**Task directions**
Return each line of the records below in which the string "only" turns up.

**Extracted entries**

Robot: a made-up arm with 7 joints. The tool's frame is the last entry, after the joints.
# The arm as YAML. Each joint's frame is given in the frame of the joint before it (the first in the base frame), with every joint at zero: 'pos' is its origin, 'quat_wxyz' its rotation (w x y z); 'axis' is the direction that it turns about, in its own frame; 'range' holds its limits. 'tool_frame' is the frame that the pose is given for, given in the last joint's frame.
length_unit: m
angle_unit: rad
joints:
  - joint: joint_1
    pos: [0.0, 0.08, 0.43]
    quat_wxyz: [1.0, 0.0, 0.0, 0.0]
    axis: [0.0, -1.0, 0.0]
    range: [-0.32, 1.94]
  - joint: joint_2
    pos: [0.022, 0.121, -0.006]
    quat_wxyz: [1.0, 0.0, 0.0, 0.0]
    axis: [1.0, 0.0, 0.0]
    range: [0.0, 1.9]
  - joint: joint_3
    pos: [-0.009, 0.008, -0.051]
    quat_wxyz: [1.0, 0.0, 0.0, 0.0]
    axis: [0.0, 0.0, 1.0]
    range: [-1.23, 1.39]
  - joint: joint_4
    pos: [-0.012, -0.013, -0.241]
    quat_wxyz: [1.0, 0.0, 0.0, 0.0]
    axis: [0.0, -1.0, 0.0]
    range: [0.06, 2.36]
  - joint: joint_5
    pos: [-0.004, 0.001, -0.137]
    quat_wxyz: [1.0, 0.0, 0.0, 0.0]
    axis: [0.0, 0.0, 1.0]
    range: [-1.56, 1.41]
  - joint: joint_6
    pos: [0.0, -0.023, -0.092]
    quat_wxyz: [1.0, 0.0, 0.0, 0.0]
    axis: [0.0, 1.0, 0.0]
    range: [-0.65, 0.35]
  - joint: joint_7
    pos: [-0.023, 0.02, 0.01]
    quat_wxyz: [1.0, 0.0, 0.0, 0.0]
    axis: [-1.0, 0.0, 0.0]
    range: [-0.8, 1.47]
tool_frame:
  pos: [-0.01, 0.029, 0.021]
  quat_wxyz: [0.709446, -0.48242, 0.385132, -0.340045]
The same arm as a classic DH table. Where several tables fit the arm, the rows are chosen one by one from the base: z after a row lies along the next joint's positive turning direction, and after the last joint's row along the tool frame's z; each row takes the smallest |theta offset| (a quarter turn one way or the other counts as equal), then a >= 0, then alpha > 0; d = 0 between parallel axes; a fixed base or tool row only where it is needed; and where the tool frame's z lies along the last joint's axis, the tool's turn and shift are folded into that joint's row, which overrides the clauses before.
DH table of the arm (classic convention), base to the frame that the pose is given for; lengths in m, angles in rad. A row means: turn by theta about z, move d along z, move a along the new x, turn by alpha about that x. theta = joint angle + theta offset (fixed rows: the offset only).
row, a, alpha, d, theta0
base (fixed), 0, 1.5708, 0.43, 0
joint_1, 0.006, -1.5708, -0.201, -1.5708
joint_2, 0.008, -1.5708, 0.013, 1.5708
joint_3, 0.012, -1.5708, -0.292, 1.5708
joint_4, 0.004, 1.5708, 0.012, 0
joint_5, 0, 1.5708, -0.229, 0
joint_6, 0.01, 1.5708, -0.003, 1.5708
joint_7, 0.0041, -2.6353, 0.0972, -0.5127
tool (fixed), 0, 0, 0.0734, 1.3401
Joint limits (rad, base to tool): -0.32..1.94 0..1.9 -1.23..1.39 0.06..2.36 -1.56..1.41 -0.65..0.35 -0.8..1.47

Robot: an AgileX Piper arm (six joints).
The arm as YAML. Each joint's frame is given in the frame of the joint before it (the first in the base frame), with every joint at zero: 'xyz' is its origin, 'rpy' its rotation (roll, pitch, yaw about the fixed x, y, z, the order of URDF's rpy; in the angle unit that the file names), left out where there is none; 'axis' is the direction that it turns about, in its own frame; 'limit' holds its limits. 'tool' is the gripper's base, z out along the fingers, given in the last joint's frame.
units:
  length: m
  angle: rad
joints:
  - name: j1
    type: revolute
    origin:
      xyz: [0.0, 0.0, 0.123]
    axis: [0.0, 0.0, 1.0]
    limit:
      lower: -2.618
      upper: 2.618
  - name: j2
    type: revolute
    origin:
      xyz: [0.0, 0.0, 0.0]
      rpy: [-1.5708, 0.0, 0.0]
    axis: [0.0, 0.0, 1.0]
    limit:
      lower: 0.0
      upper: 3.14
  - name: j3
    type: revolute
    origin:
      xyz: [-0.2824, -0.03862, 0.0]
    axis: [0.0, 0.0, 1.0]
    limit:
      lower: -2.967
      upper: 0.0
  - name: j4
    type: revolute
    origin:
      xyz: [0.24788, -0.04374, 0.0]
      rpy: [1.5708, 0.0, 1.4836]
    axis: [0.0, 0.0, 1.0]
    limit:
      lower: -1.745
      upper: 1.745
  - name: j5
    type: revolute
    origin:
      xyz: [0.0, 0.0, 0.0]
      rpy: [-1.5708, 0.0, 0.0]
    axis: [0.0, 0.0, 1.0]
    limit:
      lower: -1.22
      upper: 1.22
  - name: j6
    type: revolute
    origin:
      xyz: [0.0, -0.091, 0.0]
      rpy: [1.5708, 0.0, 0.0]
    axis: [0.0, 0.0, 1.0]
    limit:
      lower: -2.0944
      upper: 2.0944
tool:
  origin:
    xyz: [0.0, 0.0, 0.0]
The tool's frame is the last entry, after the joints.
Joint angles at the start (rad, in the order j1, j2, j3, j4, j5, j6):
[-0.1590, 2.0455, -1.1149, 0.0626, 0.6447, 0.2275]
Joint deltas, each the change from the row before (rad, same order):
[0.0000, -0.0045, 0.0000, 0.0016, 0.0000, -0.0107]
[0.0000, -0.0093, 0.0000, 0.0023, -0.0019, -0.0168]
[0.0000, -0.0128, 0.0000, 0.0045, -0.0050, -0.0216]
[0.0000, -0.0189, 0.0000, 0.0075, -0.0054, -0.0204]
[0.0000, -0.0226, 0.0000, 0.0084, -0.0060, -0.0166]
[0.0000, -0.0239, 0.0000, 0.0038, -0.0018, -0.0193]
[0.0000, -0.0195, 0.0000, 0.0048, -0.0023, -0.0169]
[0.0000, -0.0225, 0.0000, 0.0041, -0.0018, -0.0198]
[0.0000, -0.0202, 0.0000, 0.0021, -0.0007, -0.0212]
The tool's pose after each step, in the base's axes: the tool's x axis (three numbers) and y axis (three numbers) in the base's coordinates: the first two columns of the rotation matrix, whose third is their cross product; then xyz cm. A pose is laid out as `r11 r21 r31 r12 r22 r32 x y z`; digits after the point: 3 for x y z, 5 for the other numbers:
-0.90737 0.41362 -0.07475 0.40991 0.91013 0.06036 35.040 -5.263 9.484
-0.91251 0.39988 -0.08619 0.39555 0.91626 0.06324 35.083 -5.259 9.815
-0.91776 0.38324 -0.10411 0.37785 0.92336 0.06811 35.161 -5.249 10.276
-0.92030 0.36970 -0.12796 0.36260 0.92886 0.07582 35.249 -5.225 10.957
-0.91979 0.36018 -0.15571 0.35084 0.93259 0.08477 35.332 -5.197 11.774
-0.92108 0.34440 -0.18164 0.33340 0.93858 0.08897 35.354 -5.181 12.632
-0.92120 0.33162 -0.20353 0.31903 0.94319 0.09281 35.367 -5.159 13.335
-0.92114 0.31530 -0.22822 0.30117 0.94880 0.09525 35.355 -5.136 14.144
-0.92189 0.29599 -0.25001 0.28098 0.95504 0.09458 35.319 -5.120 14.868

**The answer**
The same arm as a classic DH table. Where several tables fit the arm, the rows are chosen one by one from the base: z after a row lies along the next joint's positive turning direction, and after the last joint's row along the tool frame's z; each row takes the smallest |theta offset| (a quarter turn one way or the other counts as equal), then a >= 0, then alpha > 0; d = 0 between parallel axes; a fixed base or tool row only where it is needed; and where the tool frame's z lies along the last joint's axis, the tool's turn and shift are folded into that joint's row, which overrides the clauses before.
DH table of the arm (classic convention), base to the frame that the pose is given for; lengths in m, angles in rad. A row means: turn by theta about z, move d along z, move a along the new x, turn by alpha about that x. theta = joint angle + theta offset (fixed rows: the offset only).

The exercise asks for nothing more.